Given data Block Start
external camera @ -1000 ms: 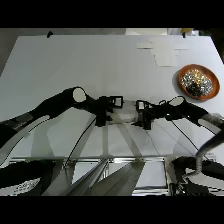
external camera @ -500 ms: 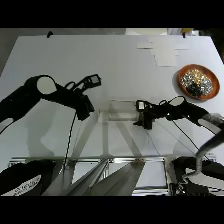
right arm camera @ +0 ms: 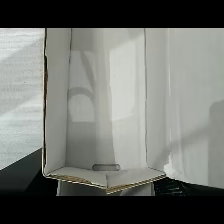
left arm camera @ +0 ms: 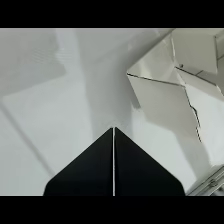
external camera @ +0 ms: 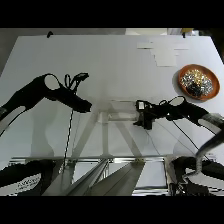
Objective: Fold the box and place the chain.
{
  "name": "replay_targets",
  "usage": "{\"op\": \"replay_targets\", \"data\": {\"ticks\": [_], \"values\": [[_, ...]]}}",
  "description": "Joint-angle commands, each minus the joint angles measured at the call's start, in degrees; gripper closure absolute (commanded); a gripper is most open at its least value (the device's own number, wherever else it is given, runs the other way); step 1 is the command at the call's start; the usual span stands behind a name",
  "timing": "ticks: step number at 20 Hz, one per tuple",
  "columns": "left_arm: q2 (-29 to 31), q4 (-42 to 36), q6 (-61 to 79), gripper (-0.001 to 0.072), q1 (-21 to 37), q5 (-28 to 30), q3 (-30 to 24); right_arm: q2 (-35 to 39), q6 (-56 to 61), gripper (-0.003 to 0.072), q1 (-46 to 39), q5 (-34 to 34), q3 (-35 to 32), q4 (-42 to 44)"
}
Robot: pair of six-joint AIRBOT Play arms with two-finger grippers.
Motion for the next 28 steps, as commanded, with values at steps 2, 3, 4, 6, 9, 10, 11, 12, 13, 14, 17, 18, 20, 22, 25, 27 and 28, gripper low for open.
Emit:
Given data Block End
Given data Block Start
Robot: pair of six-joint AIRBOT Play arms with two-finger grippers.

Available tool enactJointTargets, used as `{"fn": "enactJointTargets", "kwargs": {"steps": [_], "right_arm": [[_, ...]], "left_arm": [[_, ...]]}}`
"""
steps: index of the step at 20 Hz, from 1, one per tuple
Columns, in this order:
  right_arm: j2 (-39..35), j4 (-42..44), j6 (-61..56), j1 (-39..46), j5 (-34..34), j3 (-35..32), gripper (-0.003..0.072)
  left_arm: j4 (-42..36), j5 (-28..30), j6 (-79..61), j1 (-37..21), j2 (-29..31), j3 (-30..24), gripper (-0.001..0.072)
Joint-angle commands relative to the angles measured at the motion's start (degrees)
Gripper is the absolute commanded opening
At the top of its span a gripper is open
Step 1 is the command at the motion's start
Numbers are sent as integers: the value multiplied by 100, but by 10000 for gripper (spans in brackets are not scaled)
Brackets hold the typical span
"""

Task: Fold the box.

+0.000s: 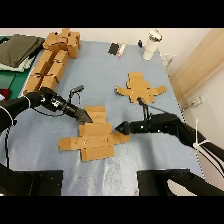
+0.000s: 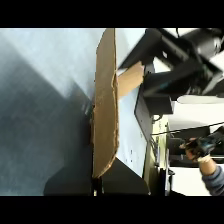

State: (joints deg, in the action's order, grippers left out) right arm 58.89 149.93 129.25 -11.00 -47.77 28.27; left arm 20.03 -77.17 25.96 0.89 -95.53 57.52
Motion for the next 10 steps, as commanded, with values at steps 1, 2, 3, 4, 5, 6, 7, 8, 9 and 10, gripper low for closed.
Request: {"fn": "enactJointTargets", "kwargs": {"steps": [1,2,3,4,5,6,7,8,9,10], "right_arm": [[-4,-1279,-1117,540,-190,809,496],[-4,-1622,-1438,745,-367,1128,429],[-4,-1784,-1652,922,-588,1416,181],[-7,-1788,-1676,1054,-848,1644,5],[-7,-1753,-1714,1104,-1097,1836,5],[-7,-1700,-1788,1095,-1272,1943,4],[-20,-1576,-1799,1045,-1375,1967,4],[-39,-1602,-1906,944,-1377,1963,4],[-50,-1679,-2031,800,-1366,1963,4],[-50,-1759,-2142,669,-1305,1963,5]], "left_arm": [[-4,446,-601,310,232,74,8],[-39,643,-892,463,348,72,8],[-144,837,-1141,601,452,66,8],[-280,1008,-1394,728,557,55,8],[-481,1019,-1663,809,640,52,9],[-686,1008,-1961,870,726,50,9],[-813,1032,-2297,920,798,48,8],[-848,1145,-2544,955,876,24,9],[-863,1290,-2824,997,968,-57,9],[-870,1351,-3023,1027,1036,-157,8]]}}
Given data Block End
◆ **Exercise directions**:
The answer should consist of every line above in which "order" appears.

◆ **Output for this exercise**:
Columns, in this order:
State: (joints deg, in the action's order, grippers left out) right arm 58.89 149.93 129.25 -11.00 -47.77 28.27; left arm 20.03 -77.17 25.96 0.89 -95.53 57.52

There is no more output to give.